With the government's terrorism threat warning raised to its highest level, Brown said in a nationally televised interview: "We will not yield, we will not be intimidated, and we will not allow anyone to undermine our British way of life."

Britons already were edgy because of the looming anniversary of the July 7, 2005, London transit bombings, the country's worst terrorist attack, and Brown said the country was dealing with a "long-term threat. It is not going to go away in the next few weeks or months." He said Britain was "dealing, in general terms, with people who are associated with Al Qaeda."

The attempted attacks represent the first crisis for Brown. It remains unclear whether the location of the Glasgow car bombing was inspired by Brown's Scottish heritage.

Anxiety about events in Britain rippled across the Atlantic. "It just goes to show the war on these extremists goes on," President Bush said as he waited for President Vladimir Putin of Russia to arrive at his family vacation compound in Kennebunkport, Maine. "You never know where they might strike."

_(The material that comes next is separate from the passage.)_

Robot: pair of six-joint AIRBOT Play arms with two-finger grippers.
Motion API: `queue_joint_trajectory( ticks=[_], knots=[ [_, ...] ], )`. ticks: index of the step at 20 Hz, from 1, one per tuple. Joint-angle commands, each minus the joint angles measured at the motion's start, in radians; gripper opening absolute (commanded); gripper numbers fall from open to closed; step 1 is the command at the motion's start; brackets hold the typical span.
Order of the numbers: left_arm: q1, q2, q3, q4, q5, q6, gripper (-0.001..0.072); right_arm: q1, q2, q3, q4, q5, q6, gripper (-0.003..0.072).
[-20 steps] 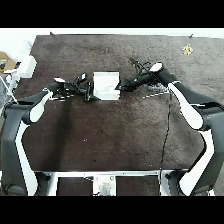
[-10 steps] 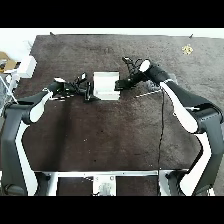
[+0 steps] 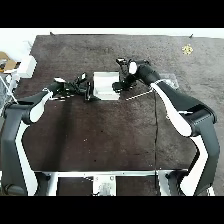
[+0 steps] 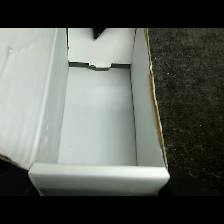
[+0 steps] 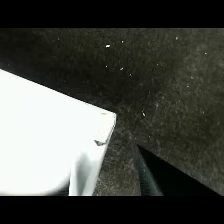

Authorities at Heathrow, one of Europe's busiest airports, briefly closed Terminal 3 while a suspicious package was investigated, which turned out to be harmless.

The investigation into the attacks seemed to unfold at breakneck pace because, security specialists and officials said, unlike most other terror attacks when evidence is destroyed by explosions, police have retrieved forensic evidence from vehicles and closed-circuit television and detained several suspects within hours of the bombings.

Police said yesterday that officers had searched homes at three locations -- at Houston, near Glasgow, in southern Liverpool, and in the Midlands location of Newcastle-under-Lyme in Staffordshire. The authorities have not identified any of the suspects.

Witnesses described the Glasgow bombers as being of south Asian descent. "The people we have in custody came to Scotland a short while ago to seek work," a senior police officer, John Neilson, told a meeting of Scottish Muslims in Glasgow's Central Mosque. "These are not your young people."

Scotland's justice secretary, Kenny MacAskill, said the two attackers who slammed the Jeep Cherokee into the check-in area entrance of the Glasgow airport Saturday were not "born and bred here. Any suggestion to be made that they are home-grown terrorists is not true."

Senior counterterrorism officers said the investigation was unfolding rapidly, but that it could take weeks to sift through a mass of evidence.

"We are learning a great deal about the people who were involved in the attacks," Peter Clarke, Britain's highest-ranking counterterrorism police officer, told a news conference in Glasgow.

He said the link between failed car bombings in London and the attack on the Glasgow airport Saturday "are becoming ever clearer" and he called the investigation "extremely fast-moving."

The Jeep used in Glasgow was also carrying propane gas containers but they did not explode when the vehicle, and its driver, burst into flames.

The car had not been stolen, the police said. The similarities between the styles of the attack have persuaded British investigators that they are linked, security officials in several countries said.

Security specialists said the police investigation had been facilitated by what a Western official called "an unprecedented amount of material to work with."